Does a 3-year commitment and a loan repayment option mean that legal aid lawyers are performing national service? Without those provisos, are they just low-paid do-good lawyers? For some people, national service is a career.

Thursday, February 14, 2008

A table of contents for social change

This week I wrote a Table of Contents for The CivicMinded Companion, a dictionary for nonprofit and philanthropic professionals as well as everyday citizens. I hope The Companion will be a book that nonprofit executives can give to their Board members, young people will use to plan socially-meaningful careers, and Baby Boomers will read to learn how they can choose volunteerism or engaged philanthropy over retirement.

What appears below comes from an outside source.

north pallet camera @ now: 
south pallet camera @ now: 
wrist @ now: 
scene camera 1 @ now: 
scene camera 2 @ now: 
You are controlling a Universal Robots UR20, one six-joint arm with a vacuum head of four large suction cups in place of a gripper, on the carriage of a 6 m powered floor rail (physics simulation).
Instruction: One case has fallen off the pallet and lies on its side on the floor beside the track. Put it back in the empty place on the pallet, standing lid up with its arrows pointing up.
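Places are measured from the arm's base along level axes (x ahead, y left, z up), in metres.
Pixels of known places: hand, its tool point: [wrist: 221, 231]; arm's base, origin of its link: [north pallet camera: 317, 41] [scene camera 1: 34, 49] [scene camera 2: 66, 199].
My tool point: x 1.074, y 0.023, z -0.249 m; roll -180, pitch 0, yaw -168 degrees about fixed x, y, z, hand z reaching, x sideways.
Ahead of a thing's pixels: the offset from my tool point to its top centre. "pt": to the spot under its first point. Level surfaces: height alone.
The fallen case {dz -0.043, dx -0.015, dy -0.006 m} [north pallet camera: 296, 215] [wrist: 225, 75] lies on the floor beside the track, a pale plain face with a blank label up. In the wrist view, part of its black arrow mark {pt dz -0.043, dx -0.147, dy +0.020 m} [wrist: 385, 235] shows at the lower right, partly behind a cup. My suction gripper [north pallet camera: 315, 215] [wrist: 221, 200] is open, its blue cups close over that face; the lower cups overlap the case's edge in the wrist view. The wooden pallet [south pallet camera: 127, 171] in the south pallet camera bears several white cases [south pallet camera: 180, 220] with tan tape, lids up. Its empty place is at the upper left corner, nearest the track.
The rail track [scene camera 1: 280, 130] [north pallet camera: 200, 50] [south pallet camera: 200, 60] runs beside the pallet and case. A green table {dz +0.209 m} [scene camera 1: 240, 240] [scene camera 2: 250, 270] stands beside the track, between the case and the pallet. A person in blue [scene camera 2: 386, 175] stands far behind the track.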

The book has four sections, each with two or three chapters. The opening section--Serving--will cover community service, service-learning and nonprofit essentials. The second section, on civic engagement, will inventory concepts like “public policy” and “transparency.” Section three, called One Nation/One Planet, will catalog the concerns that motivate, mobilize, and empower us, such as civil rights and environmental justice. The final section--Giving--is devoted to the philanthropic and business sectors, with special attention to new terms like social investing and venture philanthropy. At the end or along the way, I plan to include sidebars about historical and contemporary leaders for social change.

I know the Table of Contents will change as I write the book and I would appreciate hearing your suggestions.

Monday, December 3, 2007

Invest in leaders as well as projects

Foundations often seem separated from nonprofits by a moat. Each side communicates with the other when the drawbridge is down during a grant cycle. In contrast, Susan and Albert Wells, founders of the Windcall Resident Program for social justice leaders, built a footbridge for their private philanthropy. Over the course of 17 years, between 1989 and 2005, they welcomed 400 activists to their Montana ranch for two weeks of reflection and renewal. Susan tells the story of Windcall in her just-published book, Changing Course: Windcall and the Art of Renewal with Seven Profiles by Sally Lehrman (Heyday Books, Berkeley).

Although I have known Susan and Albie for 20 years, I learned much more about the Windcall Program from Susan’s book than either of them ever told me. Windcall alumni are community activists and organizers who work in low-income, usually urban communities and, prior to their mini-sabbatical at Windcall, rarely took time for themselves, much less vacations. As a direct result of their intense work, they suffered debilitating burnout and came to Windcall for a two-week respite. As Susan explains in her own words and those of the residents, they regained their equilibrium through experiences as varied as horseback riding, throwing clay pots, hiking, and writing poetry.

For the first time in their lives, these community nurturers were nurtured – by their hosts, by nature, and by each other. When they returned to work, they took their Windcall experience with them. As one Windcall alum told me, the program is transformative because Residents extend the lesson they have learned to their organizations, colleagues, friends, and families.

Burnout is a serious threat to leadership in the nonprofit sector. A survey conducted by the Young Nonprofit Professionals Network found nearly half of respondents intend to leave the nonprofit sector (some forever) and of those, 90 percent cited burnout “as a likely reason for leaving” followed closely by low salary, lack of career advancement, and job related stress. Stepping Up or Stepping Out: A Report on the Readiness of Next Generation Nonprofit Leaders is available from YNPN as a PDF file.

The nonprofit sector, like society as a whole, has embraced a work ethic based on “productivity and efficiency” which, in Susan’s words, “are antithetical to the very essence of social justice work.” She calls on funding institutions to take a longer view, beyond project performance, and “affirm the important relationship between healthy individuals, healthy organizations, and high-quality, enduring progress."